> [Given information]:
────
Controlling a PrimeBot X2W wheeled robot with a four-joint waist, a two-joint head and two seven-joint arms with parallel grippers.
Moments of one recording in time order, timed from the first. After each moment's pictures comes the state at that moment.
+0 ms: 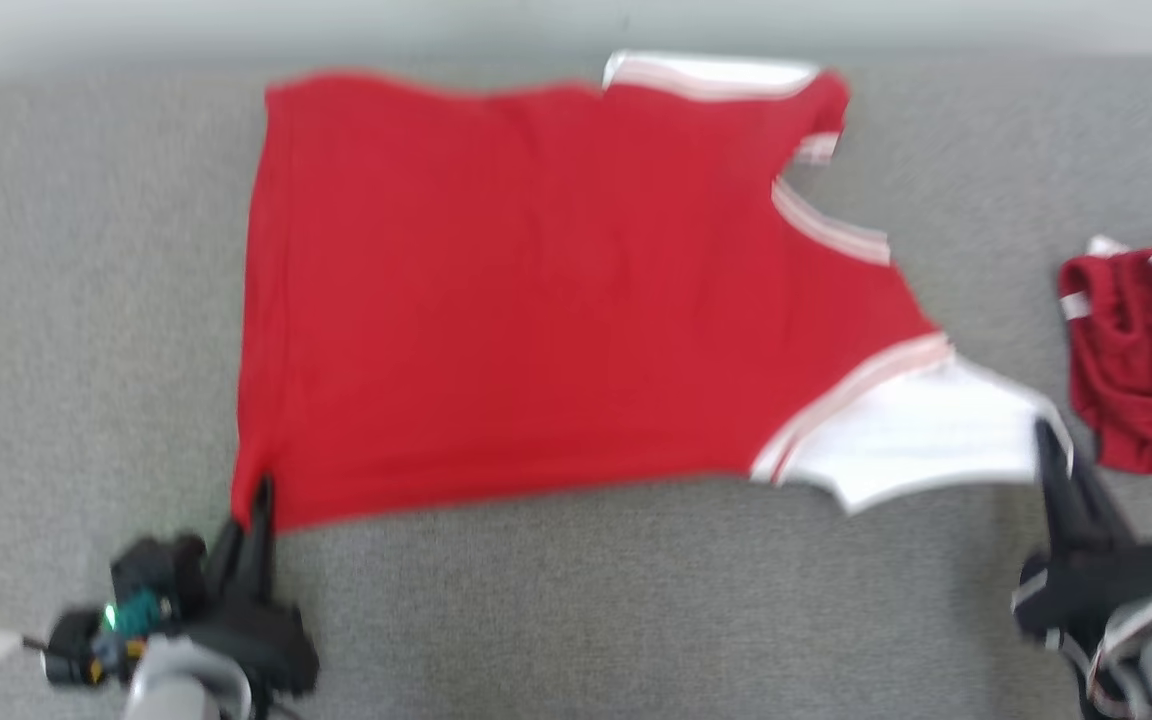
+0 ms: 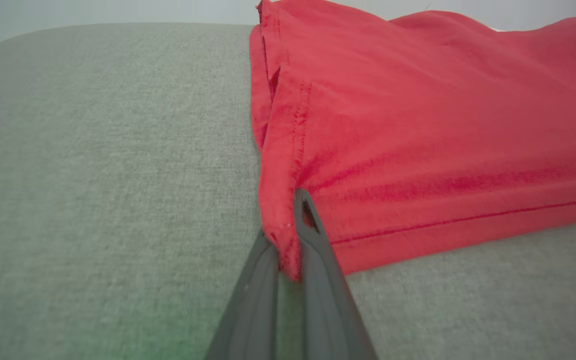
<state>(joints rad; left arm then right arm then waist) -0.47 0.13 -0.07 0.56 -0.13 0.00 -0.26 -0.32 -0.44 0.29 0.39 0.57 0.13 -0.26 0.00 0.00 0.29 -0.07</state>
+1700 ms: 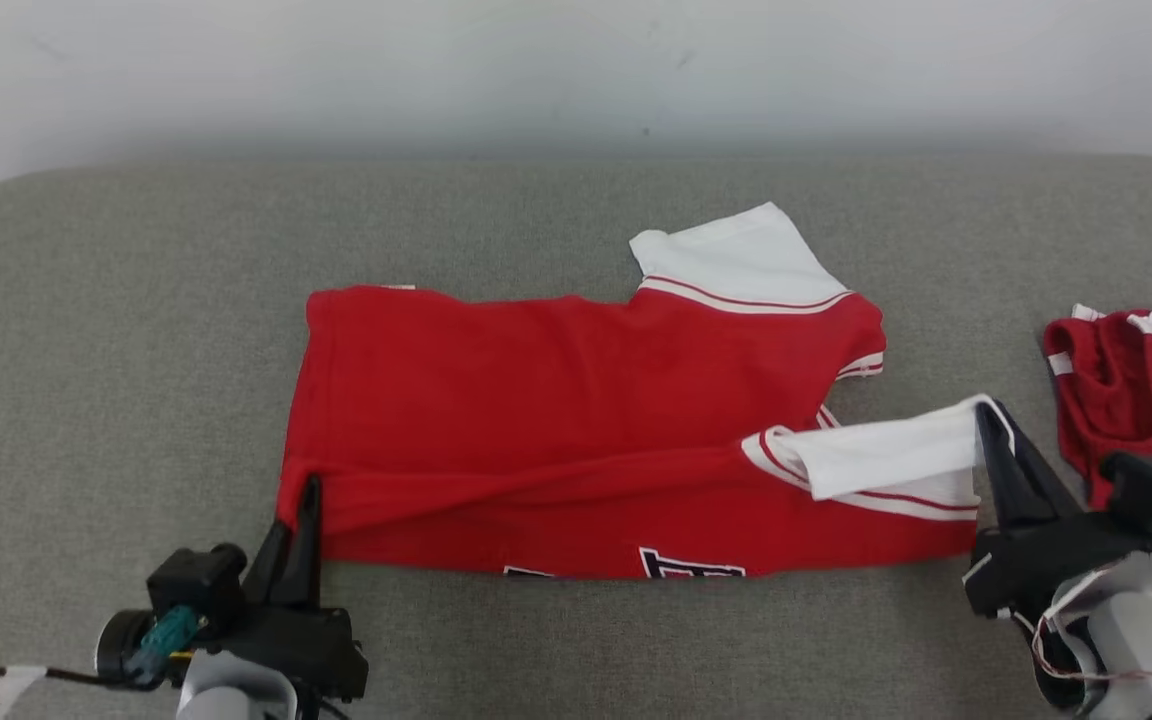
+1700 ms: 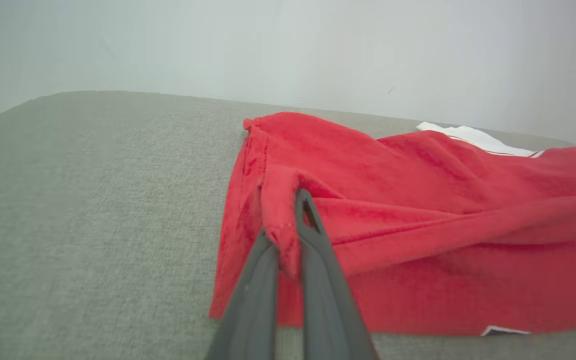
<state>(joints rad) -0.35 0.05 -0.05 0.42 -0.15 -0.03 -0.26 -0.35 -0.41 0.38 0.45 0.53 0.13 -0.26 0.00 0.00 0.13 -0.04</state>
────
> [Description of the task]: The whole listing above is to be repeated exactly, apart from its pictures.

> [Finished task]:
Controlling a PrimeBot X2W wheeled robot with a four-joint waist, a two-joint head and two seven-joint arms with parallel grippers.
Moments of one recording in time order, timed from the first. After each moment's pictures comes the state at that moment.
+0 ms: 
+0 ms: 
<state>(joints rad; left arm then right arm then waist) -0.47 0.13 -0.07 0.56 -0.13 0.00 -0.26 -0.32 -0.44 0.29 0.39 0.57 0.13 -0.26 0.00 0.00 0.29 -0.07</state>
+1700 ms: 
+1700 ms: 
<state>(joints rad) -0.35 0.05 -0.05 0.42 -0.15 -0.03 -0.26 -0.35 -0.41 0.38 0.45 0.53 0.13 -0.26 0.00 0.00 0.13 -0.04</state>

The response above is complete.